Task directions
What lines of the data include the string "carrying"? Copy them all.

Material for this task

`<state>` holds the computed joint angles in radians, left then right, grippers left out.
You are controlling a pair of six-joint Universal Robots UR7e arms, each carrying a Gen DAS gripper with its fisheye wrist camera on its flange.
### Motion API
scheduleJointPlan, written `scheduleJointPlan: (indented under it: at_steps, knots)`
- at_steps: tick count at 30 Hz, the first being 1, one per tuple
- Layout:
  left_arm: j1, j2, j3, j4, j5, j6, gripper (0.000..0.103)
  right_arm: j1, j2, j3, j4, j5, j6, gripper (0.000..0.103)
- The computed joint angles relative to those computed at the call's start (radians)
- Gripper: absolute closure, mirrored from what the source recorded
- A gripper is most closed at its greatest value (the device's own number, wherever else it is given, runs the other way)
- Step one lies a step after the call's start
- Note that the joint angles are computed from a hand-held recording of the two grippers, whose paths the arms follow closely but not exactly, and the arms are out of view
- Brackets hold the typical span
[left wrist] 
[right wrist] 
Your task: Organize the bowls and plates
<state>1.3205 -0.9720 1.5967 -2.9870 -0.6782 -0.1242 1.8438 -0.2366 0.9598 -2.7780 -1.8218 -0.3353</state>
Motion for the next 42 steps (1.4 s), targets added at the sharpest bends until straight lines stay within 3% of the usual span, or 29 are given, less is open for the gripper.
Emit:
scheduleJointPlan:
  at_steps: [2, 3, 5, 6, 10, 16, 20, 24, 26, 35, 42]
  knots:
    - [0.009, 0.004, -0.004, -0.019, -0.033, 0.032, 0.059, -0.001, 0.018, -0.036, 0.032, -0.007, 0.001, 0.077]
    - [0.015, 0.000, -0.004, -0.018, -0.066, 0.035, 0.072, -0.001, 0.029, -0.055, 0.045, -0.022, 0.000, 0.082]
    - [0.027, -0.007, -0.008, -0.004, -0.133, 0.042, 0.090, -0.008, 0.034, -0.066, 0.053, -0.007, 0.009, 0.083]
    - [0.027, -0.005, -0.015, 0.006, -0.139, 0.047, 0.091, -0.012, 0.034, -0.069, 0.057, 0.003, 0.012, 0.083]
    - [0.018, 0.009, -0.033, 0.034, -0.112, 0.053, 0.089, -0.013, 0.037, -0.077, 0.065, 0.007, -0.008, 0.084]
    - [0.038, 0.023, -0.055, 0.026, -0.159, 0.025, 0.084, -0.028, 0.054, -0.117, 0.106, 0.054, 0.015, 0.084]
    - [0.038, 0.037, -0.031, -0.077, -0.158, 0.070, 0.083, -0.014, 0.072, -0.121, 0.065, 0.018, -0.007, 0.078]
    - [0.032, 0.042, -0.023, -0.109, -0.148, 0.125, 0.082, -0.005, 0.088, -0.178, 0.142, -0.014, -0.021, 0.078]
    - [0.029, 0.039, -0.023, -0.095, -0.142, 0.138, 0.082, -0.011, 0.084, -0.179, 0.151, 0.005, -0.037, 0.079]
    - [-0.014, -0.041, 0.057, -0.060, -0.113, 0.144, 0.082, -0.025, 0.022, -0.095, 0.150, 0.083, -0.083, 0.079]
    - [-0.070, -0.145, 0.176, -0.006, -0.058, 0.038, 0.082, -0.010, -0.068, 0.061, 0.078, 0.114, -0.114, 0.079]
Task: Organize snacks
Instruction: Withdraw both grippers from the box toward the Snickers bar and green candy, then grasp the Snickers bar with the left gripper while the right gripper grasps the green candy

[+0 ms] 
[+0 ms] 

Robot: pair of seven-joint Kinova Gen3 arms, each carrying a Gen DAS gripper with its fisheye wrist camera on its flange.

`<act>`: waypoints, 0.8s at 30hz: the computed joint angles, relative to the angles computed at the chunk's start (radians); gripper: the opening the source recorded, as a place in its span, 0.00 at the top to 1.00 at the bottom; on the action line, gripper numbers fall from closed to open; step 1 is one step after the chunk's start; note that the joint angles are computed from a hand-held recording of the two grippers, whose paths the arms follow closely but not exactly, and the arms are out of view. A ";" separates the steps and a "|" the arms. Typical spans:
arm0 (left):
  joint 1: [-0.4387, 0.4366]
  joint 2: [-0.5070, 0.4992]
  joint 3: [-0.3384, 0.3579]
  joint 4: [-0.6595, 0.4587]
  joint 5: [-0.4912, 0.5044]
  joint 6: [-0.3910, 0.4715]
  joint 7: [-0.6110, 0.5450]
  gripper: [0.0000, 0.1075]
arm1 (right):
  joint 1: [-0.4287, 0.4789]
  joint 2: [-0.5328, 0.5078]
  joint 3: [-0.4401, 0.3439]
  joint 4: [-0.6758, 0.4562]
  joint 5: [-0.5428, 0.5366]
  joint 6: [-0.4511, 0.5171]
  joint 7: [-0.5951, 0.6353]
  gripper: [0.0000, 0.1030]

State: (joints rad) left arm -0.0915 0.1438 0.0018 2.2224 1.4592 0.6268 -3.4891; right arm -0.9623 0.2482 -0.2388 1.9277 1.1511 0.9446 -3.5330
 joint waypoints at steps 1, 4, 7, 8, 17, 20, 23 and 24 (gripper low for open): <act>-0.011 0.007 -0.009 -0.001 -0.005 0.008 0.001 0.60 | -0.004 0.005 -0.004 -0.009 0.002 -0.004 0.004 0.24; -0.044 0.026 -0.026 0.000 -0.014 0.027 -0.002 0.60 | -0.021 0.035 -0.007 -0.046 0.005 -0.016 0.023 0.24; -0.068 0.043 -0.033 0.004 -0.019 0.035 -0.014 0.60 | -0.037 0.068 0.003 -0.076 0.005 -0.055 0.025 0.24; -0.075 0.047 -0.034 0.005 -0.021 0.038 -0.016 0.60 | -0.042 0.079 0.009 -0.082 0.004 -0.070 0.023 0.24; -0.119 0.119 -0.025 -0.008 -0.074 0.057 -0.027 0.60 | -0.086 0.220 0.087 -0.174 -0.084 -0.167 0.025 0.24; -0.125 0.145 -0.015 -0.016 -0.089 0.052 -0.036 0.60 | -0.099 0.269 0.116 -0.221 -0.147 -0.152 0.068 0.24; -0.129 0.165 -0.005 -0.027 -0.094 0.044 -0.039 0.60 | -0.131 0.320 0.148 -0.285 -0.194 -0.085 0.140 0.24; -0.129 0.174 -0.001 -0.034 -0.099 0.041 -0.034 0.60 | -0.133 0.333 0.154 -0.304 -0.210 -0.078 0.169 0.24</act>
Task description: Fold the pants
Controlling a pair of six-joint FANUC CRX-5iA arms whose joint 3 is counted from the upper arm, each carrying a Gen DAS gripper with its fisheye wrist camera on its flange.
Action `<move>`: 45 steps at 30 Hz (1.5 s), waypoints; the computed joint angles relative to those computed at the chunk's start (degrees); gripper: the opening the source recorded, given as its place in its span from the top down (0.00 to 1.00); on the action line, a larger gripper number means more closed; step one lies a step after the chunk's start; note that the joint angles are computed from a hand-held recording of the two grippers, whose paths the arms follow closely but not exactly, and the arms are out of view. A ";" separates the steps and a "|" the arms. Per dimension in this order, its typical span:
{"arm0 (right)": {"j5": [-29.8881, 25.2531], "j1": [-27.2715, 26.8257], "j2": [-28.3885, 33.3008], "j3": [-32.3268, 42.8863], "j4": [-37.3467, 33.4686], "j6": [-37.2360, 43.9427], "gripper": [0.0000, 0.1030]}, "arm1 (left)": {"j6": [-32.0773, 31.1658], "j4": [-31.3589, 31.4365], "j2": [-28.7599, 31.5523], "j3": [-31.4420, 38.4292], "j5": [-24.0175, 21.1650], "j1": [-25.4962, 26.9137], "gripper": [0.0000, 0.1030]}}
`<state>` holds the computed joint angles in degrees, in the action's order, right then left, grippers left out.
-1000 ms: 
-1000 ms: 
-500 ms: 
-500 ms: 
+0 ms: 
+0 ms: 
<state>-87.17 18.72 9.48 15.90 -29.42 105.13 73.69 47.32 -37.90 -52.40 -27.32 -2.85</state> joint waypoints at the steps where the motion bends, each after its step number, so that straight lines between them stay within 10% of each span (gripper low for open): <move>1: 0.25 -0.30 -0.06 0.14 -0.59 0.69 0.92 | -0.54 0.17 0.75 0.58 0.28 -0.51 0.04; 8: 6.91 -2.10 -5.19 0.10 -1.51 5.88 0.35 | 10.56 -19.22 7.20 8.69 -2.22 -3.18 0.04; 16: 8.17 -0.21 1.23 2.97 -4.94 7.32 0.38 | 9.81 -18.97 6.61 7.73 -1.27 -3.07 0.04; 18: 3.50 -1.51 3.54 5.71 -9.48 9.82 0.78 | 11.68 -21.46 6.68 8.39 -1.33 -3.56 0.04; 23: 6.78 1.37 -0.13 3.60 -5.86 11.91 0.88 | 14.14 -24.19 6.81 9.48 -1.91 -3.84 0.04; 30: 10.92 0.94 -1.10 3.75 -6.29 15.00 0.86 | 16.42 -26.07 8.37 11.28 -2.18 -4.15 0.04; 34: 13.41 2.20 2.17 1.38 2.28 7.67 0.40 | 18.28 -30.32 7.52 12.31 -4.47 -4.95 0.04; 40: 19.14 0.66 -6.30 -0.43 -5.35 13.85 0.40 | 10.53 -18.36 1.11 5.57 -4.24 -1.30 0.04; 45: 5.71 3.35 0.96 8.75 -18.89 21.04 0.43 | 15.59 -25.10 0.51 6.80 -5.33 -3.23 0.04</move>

Answer to the exercise
You are controlling a pair of six-joint Universal Robots UR7e arms, each carrying a Gen DAS gripper with its fisheye wrist camera on its flange.
Robot: pair of seven-joint Kinova Gen3 arms, each carrying a Gen DAS gripper with its fisheye wrist camera on its flange.
Controlling a pair of six-joint FANUC CRX-5iA arms whose joint 3 is counted from the upper arm, each carrying a Gen DAS gripper with its fisheye wrist camera on its flange.

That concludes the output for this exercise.